Ordered a takeaway and the driver forgot my milkshake, I asked for a refund on the delivery app and it’s asking for a picture of the missing milkshake… I-
Little Mermaid remake: Ariel falls in love after seeing the tender way Prince Eric holds a fish in his Tinder profile.
[chameleon conference]
Boss: Is… everyone here?
*crickets*
Boss: I know Keith is. He brought the yummy crickets. Thx
Keith: You’re welcome
I suggested some hiking trails for my ex, so I guess you can say I’m putting the path back in psychopath.
He asked what my favorite position was… I said CEO
Felt sad when I heard Taylor Swift is now with Tom Hiddleston.

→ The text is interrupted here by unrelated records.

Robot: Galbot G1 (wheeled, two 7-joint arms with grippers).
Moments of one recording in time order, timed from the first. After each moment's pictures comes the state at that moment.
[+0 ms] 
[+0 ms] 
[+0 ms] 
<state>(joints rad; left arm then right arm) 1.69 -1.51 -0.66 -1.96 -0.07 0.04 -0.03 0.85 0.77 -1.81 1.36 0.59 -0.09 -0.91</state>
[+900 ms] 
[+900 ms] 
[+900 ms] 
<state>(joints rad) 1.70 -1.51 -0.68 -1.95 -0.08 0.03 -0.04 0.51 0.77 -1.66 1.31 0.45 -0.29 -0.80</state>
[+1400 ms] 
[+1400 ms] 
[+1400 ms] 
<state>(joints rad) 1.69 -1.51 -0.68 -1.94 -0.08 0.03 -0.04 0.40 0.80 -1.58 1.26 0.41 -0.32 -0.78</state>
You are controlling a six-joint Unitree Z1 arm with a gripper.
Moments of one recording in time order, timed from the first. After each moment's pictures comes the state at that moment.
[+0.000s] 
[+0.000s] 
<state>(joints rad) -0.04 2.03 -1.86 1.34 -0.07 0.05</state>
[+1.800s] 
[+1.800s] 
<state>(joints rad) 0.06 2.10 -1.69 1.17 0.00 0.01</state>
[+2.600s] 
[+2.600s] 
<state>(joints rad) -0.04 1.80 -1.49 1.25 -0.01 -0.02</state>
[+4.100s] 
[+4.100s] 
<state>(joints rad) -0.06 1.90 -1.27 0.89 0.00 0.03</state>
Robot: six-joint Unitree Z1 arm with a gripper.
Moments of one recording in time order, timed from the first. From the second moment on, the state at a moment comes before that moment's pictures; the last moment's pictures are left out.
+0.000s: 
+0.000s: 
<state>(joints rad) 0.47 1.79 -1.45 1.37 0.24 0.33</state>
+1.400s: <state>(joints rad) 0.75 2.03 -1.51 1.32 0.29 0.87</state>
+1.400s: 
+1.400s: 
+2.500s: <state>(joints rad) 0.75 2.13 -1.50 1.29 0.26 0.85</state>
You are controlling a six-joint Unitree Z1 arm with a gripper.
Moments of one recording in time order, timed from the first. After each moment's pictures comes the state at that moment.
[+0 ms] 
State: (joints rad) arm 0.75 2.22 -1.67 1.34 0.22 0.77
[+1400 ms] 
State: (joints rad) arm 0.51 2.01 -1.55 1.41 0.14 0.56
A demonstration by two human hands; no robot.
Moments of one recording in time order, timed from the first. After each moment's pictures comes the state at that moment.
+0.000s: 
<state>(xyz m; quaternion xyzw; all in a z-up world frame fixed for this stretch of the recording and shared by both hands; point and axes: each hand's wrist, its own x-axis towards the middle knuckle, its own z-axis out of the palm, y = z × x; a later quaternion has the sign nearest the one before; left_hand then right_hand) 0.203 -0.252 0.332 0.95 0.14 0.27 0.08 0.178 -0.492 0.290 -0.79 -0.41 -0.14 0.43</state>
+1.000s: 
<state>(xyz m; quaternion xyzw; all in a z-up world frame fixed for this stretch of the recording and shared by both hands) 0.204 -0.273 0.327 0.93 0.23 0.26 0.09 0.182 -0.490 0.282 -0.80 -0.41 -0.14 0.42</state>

Apparently, my subconscious thought I had a chance with Tom Hiddleston.
Me: I’m really at the end of my rope
Executioner: HOW ARE YOU TALKING
Just had lunch with my 3rd grader at her school. She got embarrassed when I tried to kiss her. So, like any good mom, I started twerking.
It’s bullshit that you can accidentally make a baby, but not something awesome like a soufflé.
The Joker furiously scrolling through Batman’s old tweets for anything problematic
Me: Turn right on Johnson Street.
Her: I don’t know the street names, just give me landmarks.
Me: Ok turn right at the sign that says Johnson Street.
I have never “lit up a room” unless you count arson.
4-year-old: Can you do what you want at work?
Me: No, I have to listen to my boss.
4: Mom is at your work?
BUZZ ALDRIN: I spy, with my little eye, something beginning with E.
NEIL ARMSTRONG: Earth?
BUZZ: Nope
*5 minutes silence*
BUZZ: OK, yep.
I pack extra bags when I travel so I have room to bring back souvenirs, candies, hotel towels, the extra toilet paper, stuff like that.
Seriously how ugly was Little Red Riding Hood’s grandma?
baby daddy implies the existence of ginger daddy, scary daddy, Victoria Beckham daddy and sporty daddy
[grocery store]
Ok, milk… Check!
Eggs… Check!
Tomatoes… Check!“Sir, can you wait for the total and just write one check please?”